Material supplied:
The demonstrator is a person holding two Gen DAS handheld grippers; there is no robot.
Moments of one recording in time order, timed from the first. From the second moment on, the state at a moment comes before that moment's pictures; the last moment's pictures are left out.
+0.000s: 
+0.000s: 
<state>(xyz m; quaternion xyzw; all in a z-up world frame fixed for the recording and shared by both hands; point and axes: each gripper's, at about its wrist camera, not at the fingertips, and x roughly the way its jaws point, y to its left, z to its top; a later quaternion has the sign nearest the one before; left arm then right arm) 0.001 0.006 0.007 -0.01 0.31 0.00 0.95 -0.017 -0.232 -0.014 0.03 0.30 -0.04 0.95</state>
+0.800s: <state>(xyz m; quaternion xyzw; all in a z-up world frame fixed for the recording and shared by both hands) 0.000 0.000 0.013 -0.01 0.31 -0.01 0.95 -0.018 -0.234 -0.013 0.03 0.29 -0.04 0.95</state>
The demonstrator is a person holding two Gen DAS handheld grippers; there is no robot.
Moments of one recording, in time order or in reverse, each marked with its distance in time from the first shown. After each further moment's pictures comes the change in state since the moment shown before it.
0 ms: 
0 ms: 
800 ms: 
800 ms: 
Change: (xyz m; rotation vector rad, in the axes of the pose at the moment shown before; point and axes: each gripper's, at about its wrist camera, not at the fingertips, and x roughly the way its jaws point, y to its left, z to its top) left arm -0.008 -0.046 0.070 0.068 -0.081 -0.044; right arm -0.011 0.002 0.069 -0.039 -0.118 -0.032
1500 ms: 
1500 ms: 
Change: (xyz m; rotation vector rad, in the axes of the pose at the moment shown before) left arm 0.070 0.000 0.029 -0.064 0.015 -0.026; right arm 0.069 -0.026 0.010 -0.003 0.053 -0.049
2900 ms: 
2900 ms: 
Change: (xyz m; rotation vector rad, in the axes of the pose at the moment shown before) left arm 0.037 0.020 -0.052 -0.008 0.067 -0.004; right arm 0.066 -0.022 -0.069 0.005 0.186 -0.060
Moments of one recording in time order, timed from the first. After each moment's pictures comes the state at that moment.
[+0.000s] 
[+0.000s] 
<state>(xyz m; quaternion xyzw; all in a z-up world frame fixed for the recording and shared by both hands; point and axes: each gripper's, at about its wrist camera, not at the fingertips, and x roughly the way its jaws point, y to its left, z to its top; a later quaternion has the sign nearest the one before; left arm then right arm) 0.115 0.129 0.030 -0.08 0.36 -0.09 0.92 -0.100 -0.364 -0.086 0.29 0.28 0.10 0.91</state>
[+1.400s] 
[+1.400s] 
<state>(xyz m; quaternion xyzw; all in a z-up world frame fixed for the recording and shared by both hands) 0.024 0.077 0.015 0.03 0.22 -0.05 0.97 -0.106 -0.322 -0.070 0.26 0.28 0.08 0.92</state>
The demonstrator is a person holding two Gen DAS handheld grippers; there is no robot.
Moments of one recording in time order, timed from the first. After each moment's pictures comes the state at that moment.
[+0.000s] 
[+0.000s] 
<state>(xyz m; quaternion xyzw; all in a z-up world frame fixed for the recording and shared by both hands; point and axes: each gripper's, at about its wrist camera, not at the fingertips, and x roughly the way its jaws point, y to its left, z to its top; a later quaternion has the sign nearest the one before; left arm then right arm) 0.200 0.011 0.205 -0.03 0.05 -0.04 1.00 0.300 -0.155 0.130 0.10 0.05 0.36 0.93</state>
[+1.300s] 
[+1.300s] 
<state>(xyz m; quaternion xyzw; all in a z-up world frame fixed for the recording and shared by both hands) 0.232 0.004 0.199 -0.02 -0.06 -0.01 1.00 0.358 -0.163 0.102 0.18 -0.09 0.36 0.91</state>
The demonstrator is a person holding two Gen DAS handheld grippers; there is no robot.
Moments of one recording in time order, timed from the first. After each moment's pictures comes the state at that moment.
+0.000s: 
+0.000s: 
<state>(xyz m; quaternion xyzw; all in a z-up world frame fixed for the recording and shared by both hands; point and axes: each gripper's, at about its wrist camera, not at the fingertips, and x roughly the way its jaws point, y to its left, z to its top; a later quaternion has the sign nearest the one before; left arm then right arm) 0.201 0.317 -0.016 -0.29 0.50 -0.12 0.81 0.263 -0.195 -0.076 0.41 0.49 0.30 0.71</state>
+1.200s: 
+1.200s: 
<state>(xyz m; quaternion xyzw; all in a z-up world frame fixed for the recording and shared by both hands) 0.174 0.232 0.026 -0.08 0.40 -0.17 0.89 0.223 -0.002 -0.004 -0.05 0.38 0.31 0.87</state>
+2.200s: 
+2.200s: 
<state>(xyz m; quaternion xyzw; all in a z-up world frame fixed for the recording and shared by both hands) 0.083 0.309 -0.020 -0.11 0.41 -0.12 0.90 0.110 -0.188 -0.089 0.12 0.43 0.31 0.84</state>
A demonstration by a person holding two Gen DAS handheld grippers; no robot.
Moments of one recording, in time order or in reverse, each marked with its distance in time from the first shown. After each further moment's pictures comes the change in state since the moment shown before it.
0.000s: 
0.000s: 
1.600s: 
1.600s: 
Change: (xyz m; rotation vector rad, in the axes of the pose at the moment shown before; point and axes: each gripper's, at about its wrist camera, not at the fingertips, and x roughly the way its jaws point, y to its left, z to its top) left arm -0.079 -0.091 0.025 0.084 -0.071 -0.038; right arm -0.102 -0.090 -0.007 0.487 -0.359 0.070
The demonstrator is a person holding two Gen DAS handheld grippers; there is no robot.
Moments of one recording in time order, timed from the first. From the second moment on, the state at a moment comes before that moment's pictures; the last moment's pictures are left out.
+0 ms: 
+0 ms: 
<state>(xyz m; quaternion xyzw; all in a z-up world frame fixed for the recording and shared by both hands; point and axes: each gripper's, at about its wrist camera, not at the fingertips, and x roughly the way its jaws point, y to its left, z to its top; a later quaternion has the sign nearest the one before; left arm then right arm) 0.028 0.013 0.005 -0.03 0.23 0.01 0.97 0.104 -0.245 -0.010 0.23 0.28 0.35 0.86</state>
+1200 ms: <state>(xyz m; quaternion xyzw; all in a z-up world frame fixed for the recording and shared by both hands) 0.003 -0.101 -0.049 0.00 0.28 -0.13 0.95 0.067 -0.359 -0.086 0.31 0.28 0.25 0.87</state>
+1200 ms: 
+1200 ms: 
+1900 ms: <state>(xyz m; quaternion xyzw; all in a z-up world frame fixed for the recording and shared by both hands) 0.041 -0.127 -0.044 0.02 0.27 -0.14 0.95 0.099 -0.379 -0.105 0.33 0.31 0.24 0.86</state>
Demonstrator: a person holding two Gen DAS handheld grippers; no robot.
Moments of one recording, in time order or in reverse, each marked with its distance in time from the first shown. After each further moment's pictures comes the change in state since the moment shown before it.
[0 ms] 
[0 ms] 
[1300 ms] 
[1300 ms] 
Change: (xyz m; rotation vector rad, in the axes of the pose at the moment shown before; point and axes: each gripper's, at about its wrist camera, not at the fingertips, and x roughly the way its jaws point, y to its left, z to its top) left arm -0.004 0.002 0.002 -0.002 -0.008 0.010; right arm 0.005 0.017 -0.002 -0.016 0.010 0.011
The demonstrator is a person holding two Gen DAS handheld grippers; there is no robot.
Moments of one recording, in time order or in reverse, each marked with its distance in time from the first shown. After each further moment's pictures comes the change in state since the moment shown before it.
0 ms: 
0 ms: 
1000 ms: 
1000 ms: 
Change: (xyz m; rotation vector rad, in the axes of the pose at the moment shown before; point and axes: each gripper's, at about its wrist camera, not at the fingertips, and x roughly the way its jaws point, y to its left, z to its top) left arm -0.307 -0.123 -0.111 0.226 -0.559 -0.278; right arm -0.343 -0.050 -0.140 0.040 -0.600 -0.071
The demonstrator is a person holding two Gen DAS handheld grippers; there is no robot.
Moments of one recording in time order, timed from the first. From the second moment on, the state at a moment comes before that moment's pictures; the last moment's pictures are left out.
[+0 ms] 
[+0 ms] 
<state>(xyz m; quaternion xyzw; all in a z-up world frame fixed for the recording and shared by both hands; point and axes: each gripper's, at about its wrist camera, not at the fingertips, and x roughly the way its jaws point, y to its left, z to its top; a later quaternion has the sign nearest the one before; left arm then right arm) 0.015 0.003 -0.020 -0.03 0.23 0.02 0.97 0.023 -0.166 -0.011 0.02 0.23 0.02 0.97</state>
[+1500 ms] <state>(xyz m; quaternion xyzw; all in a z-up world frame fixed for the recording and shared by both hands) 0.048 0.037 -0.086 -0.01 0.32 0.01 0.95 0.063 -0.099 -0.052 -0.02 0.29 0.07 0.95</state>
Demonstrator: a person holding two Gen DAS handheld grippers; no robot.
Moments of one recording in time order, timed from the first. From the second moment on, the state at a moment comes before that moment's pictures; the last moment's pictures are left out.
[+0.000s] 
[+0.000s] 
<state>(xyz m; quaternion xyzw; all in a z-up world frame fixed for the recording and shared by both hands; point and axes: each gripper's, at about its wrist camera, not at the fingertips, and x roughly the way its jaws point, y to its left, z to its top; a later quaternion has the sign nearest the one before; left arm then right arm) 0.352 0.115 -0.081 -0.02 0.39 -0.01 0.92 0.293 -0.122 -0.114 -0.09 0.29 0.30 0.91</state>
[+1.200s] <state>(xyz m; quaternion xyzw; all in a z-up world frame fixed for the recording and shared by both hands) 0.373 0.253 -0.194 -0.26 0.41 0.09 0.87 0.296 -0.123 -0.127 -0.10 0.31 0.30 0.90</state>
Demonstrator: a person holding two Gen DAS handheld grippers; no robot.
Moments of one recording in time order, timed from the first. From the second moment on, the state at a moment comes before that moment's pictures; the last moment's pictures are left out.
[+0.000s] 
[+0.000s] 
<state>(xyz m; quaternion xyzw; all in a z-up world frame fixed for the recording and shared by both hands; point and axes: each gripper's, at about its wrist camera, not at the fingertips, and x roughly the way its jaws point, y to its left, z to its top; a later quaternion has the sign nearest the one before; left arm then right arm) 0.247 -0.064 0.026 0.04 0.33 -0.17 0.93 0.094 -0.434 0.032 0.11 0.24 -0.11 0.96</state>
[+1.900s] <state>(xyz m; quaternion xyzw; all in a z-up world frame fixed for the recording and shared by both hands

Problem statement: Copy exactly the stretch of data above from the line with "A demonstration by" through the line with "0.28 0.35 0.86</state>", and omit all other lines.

Answer section:
A demonstration by a person holding two Gen DAS handheld grippers; no robot.
Moments of one recording, in time order or in reverse, each marked with its distance in time from the first shown. After each further moment's pictures comes the change in state since the moment shown before it.
0.000s: 
0.000s: 
1.600s: 
1.600s: 
Change: (xyz m; rotation vector rad, in the axes of the pose at the moment shown before; point and axes: each gripper's, at about its wrist camera, not at the fingertips, and x roughly the way its jaws point, y to its left, z to its top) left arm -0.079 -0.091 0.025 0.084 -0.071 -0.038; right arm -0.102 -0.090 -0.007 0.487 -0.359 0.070
The demonstrator is a person holding two Gen DAS handheld grippers; there is no robot.
Moments of one recording in time order, timed from the first. From the second moment on, the state at a moment comes before that moment's pictures; the last moment's pictures are left out.
+0 ms: 
+0 ms: 
<state>(xyz m; quaternion xyzw; all in a z-up world frame fixed for the recording and shared by both hands; point and axes: each gripper's, at about its wrist camera, not at the fingertips, and x roughly the way its jaws point, y to its left, z to its top; a later quaternion has the sign nearest the one before; left arm then right arm) 0.028 0.013 0.005 -0.03 0.23 0.01 0.97 0.104 -0.245 -0.010 0.23 0.28 0.35 0.86</state>

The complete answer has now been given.